FOTG went first and set the pace. It will be slow going as he dug out steps started by groups before us. I followed and took my time. Every step was slow going as I carefully went one step at a time constantly repositioning my Ice Axe. There were a few times where my downhill foot slipped an inch or two on soft snow. This made my heart skip a beat. The Mircro Spikes helped and I couldn’t do this without the Ice Axe. I had my phone stowed away and didn’t take any pics along the traverse. I barely looked back at Chumley and Kyle fifty feet behind me. It was one foot in front of the other all the way until we were back on solid ground. I was elated after safely crossing the snow field. This was the first time I’ve ever done anything like this. It was a hell of a rush!

Once everyone was down it was fairly easy going. We still had snow fields to cross but none were as treacherous as the descent off the pass.
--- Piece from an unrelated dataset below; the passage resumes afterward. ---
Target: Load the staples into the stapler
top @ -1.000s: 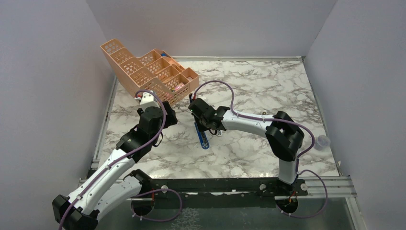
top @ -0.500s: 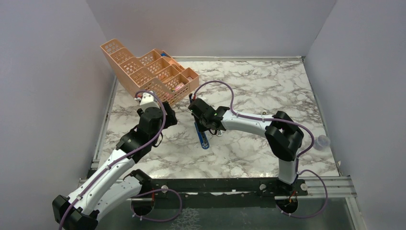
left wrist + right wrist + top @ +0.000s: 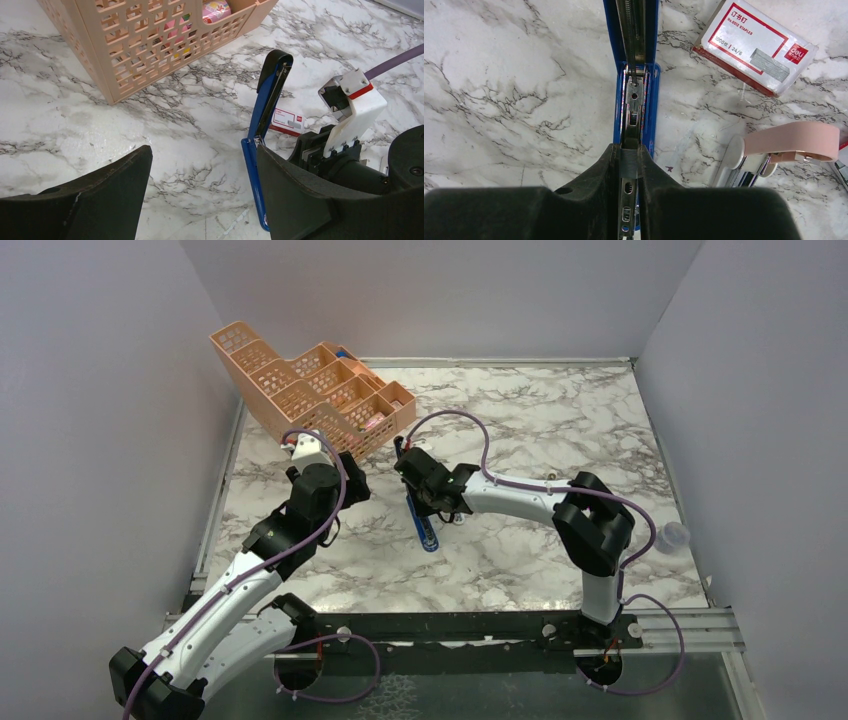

We continued down and saw some day hikers exploring the area. We knew we were home free! We took a short break at Holly Lake and then continued down. The snow disappeared as we got below 9K ft and our pace picked up. The last few miles to the car were bittersweet as we completed our hike. This hike took a lot of work and the snow didn’t make it any easier. What an adventure!

Final Thoughts
The Teton Crest Trail is a spectacular hike that is right up there with the John Muir Trail. The views are magnificent as you hike from valley to pass and back into valley. Each turn brought new jaw dropping views. The trail never disappointed!

There was quite a bit of snow for us. Most of it was patchy and a nuisance but it sucked time and energy. We were fairly spent each day and didn’t do huge mileage.

Having a GPS with a route preloaded helped keep us on track. The snow covered the trail in some areas and the GPS helped with navigation.

I wore trail runners for this hike even though the BCO recommended boots. My feet were soaked on every day except the first day. Luckily it wasn’t a big deal.

We had Micro Spikes and an Ice Axe for this and couldn’t have completed our loop without these tools. We only used these on the Paintbrush Divide Trail. Check with the BCO on current conditions a few days before beginning this hike. Go prepared!

The weather held up nicely for us! The only rain we had was on our first day after getting camp set up. It lasted about an hour and the storm cleared.

Thanks to Chumley, FOTG & Kyle for coming along for this hike. We had a great group and truly enjoyed this trip! Another memorable trip in the books!